Gasoline prices dip slightly
Area residents feeling pinch at the pumps
In a speech last week, publisher Steve Forbes joined a growing list of economic experts in predicting that gasoline prices would temper and, in coming months, revert to pre-Hurricane Katrina levels.
On Tuesday, gasoline prices took a step -- albeit a tiny one -- toward bringing Forbes' forecast closer to reality.
Kim Mathewson, a spokesperson for AAA of Kansas, said the cost of a gallon of unleaded gasoline dropped by an average of 1.6 cents on Tuesday. Although the reduction may not come as overwhelmingly good news to motorists, the decrease is a sign that "fuel prices appear to have hit a ceiling," Mathewson said.
The average cost for a gallon of unleaded gasoline in Kansas is now $3.08. On Aug. 26, three days before Hurricane Katrina touched land in the Gulf Coast, the average cost per gallon was $2.59.
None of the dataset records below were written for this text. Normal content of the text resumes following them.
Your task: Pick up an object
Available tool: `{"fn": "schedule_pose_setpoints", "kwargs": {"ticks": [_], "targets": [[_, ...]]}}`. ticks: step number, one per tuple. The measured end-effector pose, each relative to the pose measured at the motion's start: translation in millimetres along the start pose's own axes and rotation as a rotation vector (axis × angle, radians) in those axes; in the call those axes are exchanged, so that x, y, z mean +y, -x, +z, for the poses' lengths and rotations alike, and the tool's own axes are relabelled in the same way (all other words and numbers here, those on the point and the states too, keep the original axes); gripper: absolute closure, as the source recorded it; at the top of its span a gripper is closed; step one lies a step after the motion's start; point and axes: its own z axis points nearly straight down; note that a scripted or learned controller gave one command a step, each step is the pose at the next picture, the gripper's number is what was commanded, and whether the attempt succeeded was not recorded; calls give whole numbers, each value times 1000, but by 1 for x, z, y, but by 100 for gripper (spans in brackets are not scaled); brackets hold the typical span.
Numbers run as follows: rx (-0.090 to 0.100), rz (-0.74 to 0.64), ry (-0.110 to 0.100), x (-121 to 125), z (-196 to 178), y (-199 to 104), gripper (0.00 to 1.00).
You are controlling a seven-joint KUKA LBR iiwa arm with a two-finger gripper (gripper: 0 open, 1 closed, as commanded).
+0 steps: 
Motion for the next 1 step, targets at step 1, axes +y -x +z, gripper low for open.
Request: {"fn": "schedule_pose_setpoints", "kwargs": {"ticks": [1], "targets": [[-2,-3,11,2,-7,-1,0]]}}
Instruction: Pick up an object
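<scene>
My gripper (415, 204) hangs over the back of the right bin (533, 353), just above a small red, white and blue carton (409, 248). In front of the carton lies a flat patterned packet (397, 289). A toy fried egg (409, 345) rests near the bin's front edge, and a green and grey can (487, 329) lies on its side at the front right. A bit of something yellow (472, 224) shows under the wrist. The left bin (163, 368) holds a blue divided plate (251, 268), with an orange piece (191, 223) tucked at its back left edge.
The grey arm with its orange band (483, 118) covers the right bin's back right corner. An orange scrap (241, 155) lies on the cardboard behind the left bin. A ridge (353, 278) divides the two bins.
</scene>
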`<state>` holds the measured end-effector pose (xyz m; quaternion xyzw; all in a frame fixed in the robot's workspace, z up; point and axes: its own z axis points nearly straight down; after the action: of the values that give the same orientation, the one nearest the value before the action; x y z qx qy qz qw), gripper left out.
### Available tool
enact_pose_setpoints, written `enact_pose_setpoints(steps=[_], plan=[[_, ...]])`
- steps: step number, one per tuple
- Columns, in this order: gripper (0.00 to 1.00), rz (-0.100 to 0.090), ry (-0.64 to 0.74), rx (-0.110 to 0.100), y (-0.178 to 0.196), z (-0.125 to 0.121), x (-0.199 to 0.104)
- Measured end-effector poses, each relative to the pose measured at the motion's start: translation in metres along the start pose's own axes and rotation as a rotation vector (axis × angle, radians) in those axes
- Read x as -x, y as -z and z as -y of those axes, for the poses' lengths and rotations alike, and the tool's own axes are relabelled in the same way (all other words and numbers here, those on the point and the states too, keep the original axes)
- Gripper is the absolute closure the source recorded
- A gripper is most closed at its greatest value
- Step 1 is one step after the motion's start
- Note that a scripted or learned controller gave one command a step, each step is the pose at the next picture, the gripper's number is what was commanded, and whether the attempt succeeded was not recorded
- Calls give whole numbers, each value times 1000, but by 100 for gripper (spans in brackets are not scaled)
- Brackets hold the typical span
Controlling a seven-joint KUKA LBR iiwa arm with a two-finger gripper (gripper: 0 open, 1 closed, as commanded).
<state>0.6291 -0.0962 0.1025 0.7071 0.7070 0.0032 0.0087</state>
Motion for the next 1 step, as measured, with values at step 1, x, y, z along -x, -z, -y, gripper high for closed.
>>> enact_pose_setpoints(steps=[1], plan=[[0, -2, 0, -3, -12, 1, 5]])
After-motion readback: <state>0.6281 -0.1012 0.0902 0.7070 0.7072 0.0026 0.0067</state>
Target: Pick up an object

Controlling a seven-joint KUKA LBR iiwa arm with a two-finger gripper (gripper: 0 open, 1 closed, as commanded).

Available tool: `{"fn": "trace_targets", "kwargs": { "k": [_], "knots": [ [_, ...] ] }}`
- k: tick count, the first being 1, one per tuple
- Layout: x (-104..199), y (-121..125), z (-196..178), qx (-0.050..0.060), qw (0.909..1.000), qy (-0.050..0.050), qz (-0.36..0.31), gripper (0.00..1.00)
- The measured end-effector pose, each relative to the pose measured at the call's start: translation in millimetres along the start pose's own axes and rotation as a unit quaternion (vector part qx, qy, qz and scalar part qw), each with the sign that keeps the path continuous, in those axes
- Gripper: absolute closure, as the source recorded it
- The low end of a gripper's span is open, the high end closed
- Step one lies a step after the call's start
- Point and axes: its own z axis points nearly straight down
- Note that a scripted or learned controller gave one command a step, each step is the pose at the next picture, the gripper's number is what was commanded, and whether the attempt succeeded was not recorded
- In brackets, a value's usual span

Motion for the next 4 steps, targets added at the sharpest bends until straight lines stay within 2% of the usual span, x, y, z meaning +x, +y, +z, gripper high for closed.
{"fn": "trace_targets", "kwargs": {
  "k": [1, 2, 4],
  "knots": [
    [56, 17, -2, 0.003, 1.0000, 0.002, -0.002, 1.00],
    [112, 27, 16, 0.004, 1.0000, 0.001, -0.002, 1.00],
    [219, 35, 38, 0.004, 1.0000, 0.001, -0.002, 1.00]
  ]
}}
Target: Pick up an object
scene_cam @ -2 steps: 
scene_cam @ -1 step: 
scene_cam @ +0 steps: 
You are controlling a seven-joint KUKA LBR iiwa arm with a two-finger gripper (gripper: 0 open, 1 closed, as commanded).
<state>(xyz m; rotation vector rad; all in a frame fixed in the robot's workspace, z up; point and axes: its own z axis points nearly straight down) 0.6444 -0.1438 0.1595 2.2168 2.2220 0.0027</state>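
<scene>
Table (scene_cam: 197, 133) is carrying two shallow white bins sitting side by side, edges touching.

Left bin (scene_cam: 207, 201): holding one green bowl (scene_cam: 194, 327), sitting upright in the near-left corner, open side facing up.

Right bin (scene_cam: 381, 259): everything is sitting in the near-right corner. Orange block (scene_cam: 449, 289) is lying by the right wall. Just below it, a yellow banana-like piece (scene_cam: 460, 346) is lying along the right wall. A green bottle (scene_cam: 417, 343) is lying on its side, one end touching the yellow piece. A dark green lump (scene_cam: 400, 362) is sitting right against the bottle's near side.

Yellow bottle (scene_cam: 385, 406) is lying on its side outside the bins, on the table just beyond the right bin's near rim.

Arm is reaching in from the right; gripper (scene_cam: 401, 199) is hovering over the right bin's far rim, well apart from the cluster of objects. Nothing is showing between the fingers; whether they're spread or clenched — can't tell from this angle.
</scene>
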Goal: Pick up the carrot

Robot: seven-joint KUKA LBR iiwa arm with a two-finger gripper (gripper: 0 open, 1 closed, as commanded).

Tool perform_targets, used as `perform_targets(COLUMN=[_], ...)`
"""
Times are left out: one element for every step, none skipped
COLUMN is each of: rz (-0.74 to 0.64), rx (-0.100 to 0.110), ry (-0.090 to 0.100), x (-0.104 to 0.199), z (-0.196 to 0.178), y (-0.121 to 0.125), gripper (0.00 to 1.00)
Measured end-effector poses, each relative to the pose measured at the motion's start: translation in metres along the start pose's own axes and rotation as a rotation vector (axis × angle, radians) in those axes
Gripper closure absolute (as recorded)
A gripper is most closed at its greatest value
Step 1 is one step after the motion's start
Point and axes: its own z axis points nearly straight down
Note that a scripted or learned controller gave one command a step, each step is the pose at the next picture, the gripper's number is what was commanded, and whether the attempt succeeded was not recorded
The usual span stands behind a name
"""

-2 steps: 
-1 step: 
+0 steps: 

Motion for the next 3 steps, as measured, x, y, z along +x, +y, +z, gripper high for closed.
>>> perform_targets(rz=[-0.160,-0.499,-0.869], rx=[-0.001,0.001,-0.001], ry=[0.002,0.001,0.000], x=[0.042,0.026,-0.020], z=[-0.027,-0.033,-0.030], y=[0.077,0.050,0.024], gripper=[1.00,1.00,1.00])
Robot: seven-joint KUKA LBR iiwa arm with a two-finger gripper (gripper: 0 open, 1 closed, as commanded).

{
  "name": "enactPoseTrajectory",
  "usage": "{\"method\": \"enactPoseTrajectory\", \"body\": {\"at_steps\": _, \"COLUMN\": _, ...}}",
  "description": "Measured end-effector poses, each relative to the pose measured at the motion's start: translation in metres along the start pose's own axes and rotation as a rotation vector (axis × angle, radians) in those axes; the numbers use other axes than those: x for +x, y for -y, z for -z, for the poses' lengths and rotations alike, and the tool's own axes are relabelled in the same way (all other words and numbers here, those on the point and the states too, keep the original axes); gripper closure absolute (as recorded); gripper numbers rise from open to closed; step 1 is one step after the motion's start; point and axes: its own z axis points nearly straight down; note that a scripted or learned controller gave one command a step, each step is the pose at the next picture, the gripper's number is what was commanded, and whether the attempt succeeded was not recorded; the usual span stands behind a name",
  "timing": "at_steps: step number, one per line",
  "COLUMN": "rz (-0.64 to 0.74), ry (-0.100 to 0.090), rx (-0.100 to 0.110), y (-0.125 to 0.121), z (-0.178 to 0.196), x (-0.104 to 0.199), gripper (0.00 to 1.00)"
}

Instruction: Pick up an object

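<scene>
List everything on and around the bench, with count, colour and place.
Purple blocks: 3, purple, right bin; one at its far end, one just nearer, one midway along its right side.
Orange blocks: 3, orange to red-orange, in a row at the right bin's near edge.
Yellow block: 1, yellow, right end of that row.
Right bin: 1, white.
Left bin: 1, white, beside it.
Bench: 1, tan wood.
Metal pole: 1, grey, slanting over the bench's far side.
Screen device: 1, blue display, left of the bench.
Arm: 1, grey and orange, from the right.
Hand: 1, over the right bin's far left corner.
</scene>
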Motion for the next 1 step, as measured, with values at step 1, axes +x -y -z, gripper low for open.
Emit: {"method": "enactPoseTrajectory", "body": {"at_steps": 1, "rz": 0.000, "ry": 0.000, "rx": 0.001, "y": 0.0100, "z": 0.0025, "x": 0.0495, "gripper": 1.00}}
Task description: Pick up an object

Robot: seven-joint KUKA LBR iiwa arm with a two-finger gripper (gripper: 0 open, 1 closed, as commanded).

Pipelines in the Gulf Coast that shut down production due to the hurricane, thus giving oil producers reasoning for increasing prices, are resuming at least some production, Mathewson said.
"They are restarting gasoline production as of now," she said. "The supply situation is still extremely tight and motorists should conserve where they can. ... It's impossible to know long these high prices will last. We just don't know for sure."
Though prices appear to have leveled in the interim, Mathewson said the long-term outlook at the pumps indicates motorists shouldn't expect a return to pre-hurricane costs until at least November.
"Our demand is so much higher," the spokesperson said. "You may see it go down a little, but not a whole lot at first."
Motorists aren't alone in feeling the pocket book crunch at the pumps. Basehor-Linwood school district officials said the price increase has affected their coffers as well.
Pam Chenoweth, school district treasurer, said the immediate impact of the gasoline price increase hasn't been determined because bills for the month have not yet come in. However, "right now, we're expecting a pretty good jump," she said.
And that's nothing new for the school district. Two years ago, she said, the school district's average fuel bills were $9,000 per month; a year later, the per month costs increased to $15,000 per month.
This year, the district braced for another price boom by budgeting an additional $50,000 for fuel costs. But Chenoweth said the additional monies may not cover the rise in fuel prices.
"It's probably not going to be enough ... if (the gas price) doesn't correct itself in the future."